[Task input — start]

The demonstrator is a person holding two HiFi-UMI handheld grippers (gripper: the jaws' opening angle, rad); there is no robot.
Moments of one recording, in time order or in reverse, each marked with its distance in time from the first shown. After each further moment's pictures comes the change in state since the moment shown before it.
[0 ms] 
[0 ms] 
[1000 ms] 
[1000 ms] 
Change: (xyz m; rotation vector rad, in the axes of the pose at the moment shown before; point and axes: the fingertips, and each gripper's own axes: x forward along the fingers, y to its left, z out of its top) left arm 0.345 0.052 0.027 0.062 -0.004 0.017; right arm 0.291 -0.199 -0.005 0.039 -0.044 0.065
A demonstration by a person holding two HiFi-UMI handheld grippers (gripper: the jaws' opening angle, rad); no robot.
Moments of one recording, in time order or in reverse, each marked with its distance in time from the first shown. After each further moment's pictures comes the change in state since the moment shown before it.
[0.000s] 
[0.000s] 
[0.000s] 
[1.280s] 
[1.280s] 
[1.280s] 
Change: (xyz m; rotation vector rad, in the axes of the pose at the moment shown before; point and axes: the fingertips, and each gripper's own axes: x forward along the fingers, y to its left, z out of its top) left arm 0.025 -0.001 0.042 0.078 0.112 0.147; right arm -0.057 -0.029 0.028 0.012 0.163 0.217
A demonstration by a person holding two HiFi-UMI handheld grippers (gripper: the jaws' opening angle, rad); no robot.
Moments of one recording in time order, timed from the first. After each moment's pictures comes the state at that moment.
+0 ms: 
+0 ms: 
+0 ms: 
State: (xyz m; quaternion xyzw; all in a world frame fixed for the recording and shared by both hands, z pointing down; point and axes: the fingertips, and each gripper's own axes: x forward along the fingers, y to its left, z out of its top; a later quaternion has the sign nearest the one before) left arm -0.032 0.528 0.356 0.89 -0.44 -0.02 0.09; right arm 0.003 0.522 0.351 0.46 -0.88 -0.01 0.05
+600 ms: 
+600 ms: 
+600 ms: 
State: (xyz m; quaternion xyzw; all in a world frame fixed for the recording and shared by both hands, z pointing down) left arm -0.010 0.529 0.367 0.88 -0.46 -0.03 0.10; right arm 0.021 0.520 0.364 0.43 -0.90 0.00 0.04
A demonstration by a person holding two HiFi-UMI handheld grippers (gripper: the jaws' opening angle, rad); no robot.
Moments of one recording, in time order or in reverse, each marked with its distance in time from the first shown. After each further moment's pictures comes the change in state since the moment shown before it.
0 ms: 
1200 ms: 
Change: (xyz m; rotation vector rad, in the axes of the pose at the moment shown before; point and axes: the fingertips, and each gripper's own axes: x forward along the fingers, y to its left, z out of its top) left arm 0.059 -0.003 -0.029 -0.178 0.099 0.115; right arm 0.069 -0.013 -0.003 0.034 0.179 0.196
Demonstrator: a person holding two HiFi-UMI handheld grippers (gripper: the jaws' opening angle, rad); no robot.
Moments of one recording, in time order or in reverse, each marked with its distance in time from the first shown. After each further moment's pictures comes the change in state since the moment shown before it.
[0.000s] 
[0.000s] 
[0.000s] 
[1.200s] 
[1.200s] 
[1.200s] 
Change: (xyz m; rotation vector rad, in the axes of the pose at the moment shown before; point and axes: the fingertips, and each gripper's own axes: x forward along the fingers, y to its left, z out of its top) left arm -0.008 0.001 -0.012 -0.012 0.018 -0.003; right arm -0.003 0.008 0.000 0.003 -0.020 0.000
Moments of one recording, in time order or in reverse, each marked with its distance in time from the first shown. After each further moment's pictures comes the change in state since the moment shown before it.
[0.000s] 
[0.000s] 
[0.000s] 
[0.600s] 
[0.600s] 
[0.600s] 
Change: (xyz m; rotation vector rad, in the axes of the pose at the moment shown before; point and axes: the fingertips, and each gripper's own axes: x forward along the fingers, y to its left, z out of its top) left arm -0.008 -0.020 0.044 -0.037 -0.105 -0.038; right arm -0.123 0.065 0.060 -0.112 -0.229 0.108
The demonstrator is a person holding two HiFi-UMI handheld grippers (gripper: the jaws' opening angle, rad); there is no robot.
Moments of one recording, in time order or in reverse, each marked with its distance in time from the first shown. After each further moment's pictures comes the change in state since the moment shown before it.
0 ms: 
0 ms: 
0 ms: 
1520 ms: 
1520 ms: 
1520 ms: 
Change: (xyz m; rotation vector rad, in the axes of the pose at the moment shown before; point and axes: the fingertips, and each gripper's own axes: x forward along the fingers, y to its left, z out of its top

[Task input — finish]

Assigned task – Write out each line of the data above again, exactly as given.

Result of the task –
The demonstrator is a person holding two HiFi-UMI handheld grippers (gripper: the jaws' opening angle, rad); there is no robot.
Moments of one recording, in time order or in reverse, each marked with its distance in time from the first shown. After each further moment's pictures comes the change in state since the moment shown before it.
[0 ms] 
[0 ms] 
[1000 ms] 
[1000 ms] 
Change: (xyz m; rotation vector rad, in the axes of the pose at the moment shown before; point and axes: the fingertips, and each gripper's own axes: x forward along the fingers, y to its left, z out of its top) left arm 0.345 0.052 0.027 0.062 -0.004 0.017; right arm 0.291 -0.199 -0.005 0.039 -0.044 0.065
A demonstration by a person holding two HiFi-UMI handheld grippers (gripper: the jaws' opening angle, rad); no robot.
Moments of one recording, in time order or in reverse, each marked with its distance in time from the first shown. After each further moment's pictures comes the change in state since the moment shown before it.
[0.000s] 
[0.000s] 
[0.000s] 
[1.280s] 
[1.280s] 
[1.280s] 
Change: (xyz m; rotation vector rad, in the axes of the pose at the moment shown before; point and axes: the fingertips, and each gripper's own axes: x forward along the fingers, y to its left, z out of its top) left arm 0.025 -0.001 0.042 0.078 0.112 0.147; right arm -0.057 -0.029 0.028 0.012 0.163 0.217
A demonstration by a person holding two HiFi-UMI handheld grippers (gripper: the jaws' opening angle, rad); no robot.
Moments of one recording in time order, timed from the first. After each moment's pictures comes the state at that moment.
+0 ms: 
+0 ms: 
+0 ms: 
State: (xyz m; quaternion xyzw; all in a world frame fixed for the recording and shared by both hands, z pointing down; point and axes: the fingertips, and each gripper's own axes: x forward along the fingers, y to its left, z out of its top; a later quaternion has the sign nearest the one before) left arm -0.032 0.528 0.356 0.89 -0.44 -0.02 0.09; right arm 0.003 0.522 0.351 0.46 -0.88 -0.01 0.05
+600 ms: 
+600 ms: 
+600 ms: 
State: (xyz m; quaternion xyzw; all in a world frame fixed for the recording and shared by both hands, z pointing down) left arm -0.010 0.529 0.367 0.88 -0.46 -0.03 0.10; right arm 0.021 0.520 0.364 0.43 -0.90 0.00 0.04
A demonstration by a person holding two HiFi-UMI handheld grippers (gripper: the jaws' opening angle, rad); no robot.
Moments of one recording, in time order or in reverse, each marked with its distance in time from the first shown. After each further moment's pictures comes the change in state since the moment shown before it.
0 ms: 
1200 ms: 
Change: (xyz m; rotation vector rad, in the axes of the pose at the moment shown before; point and axes: the fingertips, and each gripper's own axes: x forward along the fingers, y to its left, z out of its top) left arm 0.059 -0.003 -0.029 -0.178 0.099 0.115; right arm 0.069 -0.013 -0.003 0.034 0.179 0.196
Demonstrator: a person holding two HiFi-UMI handheld grippers (gripper: the jaws' opening angle, rad); no robot.
Moments of one recording, in time order or in reverse, each marked with its distance in time from the first shown. After each further moment's pictures comes the change in state since the moment shown before it.
[0.000s] 
[0.000s] 
[0.000s] 
[1.200s] 
[1.200s] 
[1.200s] 
Change: (xyz m; rotation vector rad, in the axes of the pose at the moment shown before; point and axes: the fingertips, and each gripper's own axes: x forward along the fingers, y to its left, z out of its top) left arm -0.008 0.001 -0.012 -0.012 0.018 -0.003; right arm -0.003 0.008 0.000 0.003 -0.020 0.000
Moments of one recording, in time order or in reverse, each marked with its distance in time from the first shown. After each further moment's pictures comes the change in state since the moment shown before it.
[0.000s] 
[0.000s] 
[0.000s] 
[0.600s] 
[0.600s] 
[0.600s] 
Change: (xyz m; rotation vector rad, in the axes of the pose at the moment shown before; point and axes: the fingertips, and each gripper's own axes: x forward along the fingers, y to its left, z out of its top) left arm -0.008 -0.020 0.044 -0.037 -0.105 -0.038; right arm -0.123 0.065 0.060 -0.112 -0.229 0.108
The demonstrator is a person holding two HiFi-UMI handheld grippers (gripper: the jaws' opening angle, rad); there is no robot.
Moments of one recording, in time order or in reverse, each marked with its distance in time from the first shown. After each further moment's pictures comes the change in state since the moment shown before it.
0 ms: 
0 ms: 
0 ms: 
1520 ms: 
1520 ms: 
1520 ms: 
Change: (xyz m; rotation vector rad, in the axes of the pose at the moment shown before; point and axes: the fingertips, and each gripper's own axes: x forward along the fingers, y to its left, z out of its top

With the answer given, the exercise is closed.